The importance of minimising contamination of silicone oils to maintain a high surface tension between silicone oil and fluid in the eye has been published previously.15 Interestingly, all 40 of our patients had perfluorodecaline intraoperative tamponade to assist retinal reattachment and direct perfluorodecaline to Densiron exchange. Infusion tubing was not changed and supplied Densiron glass syringes were used in all patients. The direct exchange manoeuvre may theoretically have increased the heavy liquid component of our final endotamponade and stimulated a propensity to emulsify. Sandner and Engelmann12 similarly used perfluorodecaline manipulation, but performed air or fluid exchange prior to Densiron insertion. They report similar rates of emulsification.

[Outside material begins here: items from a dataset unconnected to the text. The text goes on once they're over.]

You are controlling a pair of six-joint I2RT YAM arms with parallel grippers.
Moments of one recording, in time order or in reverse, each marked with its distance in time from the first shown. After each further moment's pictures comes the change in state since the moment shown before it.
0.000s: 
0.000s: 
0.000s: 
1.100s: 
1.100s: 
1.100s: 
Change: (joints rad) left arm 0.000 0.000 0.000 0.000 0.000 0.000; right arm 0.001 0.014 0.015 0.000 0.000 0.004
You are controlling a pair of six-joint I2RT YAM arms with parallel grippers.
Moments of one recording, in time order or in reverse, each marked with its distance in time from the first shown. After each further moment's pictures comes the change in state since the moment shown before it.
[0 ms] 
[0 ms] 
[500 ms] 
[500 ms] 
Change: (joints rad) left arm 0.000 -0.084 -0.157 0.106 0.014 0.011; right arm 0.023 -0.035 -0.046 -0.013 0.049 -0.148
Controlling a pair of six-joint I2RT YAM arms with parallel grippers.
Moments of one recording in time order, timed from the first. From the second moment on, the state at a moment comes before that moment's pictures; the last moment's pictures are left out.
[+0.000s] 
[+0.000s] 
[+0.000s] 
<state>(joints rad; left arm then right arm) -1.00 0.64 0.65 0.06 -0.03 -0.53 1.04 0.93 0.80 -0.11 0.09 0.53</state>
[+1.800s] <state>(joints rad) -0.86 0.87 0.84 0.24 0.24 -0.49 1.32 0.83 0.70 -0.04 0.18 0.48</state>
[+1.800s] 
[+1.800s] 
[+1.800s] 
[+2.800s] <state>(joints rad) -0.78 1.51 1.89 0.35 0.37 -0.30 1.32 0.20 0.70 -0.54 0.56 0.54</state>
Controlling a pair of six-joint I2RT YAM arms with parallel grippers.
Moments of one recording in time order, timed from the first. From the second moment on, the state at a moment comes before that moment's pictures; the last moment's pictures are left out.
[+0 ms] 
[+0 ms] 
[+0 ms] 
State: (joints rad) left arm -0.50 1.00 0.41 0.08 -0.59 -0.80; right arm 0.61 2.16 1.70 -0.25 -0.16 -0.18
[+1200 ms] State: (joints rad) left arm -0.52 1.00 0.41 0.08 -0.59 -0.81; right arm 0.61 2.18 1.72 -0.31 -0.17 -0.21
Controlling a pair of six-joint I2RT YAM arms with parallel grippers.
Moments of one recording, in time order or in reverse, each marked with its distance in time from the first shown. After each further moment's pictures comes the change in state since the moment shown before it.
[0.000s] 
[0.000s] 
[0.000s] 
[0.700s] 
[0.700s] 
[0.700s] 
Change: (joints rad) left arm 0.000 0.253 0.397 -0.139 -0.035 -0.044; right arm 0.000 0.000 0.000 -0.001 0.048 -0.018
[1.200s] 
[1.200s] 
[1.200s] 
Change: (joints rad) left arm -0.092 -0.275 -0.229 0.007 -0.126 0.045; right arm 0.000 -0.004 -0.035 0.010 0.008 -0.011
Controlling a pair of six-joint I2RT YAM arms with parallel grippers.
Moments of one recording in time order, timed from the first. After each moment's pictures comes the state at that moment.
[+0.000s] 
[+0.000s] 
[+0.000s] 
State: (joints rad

Recently, tamponade of primary inferior RDs using intraocular gases16, 17 or even air18, 19 alone has been advocated with good functional and anatomical outcomes. Twelve out of our 40 identified cases had Densiron insertion for primary RD with inferior breaks and no PVR. In these cases, Densiron was used for its inferior tamponade properties alone and it is likely that similar cases could be treated with simple tamponade agents, particularly where postural compliance is likely.

The results of the current limited study suggest that Densiron achieves excellent anatomical reattachment, but functional results are less satisfying. In the light of recent reports of successful functional outcomes for primary inferior RD repair using gases or air,16, 17, 18, 19 it would seem reasonable to reserve Densiron use for the more complex cases such as those with inferior PVR or trauma. Although Densiron fills a clinically important void in vitreous substitutution, further large-scale studies are necessary to determine the incidence of significant Densiron emulsification and its effects on clinical outcomes.